Tracking factors to consider:

  • Employ a URL that links to your main site and helps track results.
  • Use outside server capacity to ensure your servers don’t crash due to high traffic if the promotion takes off.
  • Link back to your main site so visitors can learn more about your products.
  • Include ways to collect email addresses and create a way for visitors to email you. Address collection must be CAN-SPAM compliant and double opt-in. Your aim is to build your brand as well as your list.

Measuring Buzz Success

  • Determine the number of new or incremental unique users, email registrants, and average time spent on your site. A unique URL and landing page aids measurement. (Note: These methods don’t track brand awareness, which should increase.) If you use your main home page, as Yoo-hoo did, measure results for the current period against a comparable timeframe.

    For example, if your site averages 1 million unique visitors per month and during your buzz campaign unique visitors increases to 1.25 million, your campaign increased visitors 0.25 million, or 25 percent. If you use a separate URL or landing page, check your primary site’s metrics to determine whether the campaign increased that traffic as well.

  • Measure promotional costs, including all the campaign components. These should be relatively low if the campaign leverages existing resources. If you use external resources, costs may be higher. Subservient Chicken was handled by an ad agency, for example.
  • Calculate cost per unique visitor and per new registrant. (Note: If you look at incremental costs, analyze incremental visitors and registrants to keep metrics consistent.) In general, this cost should be lower than your average acquisition costs.

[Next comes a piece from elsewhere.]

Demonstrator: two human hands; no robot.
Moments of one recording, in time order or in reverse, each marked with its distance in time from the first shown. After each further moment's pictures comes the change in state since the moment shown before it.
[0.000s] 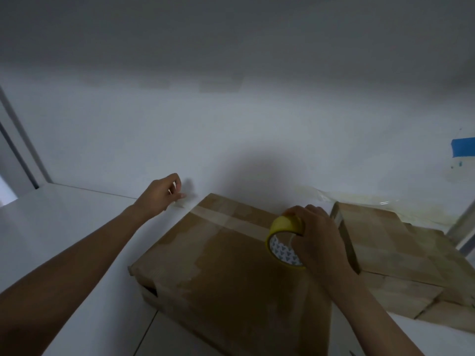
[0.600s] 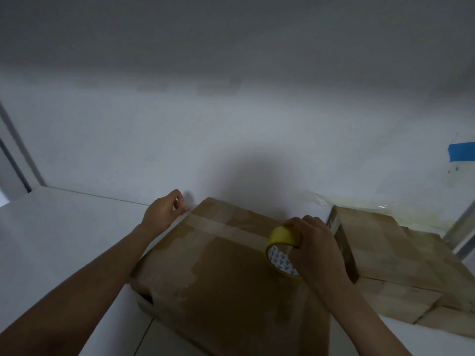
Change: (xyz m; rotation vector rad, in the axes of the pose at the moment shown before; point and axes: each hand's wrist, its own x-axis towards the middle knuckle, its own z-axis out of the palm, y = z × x) left_hand -0.006 -0.020 0.042 0.144 0.063 -0.026; right_hand -0.002 0.010 0.014 -0.080 0.003 0.028
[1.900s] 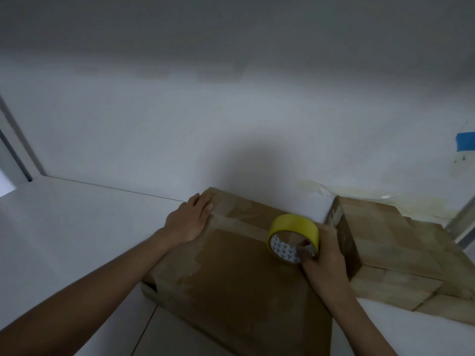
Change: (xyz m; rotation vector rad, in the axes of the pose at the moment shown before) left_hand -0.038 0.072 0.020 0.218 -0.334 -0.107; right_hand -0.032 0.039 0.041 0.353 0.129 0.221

    Cost per action = incremental promotion cost/number of new users, where “new users” are the incremental unique visitors or new registrants.

  • Track placements across media. Consider posting these stories on the media or news section of your site.

With a creative approach and fast implementation, you can create buzz that yields measurable results without depleting your budget. Work with the opportunities fate puts in your path. The necessity of using limited resources under tight deadlines really can yield strong results.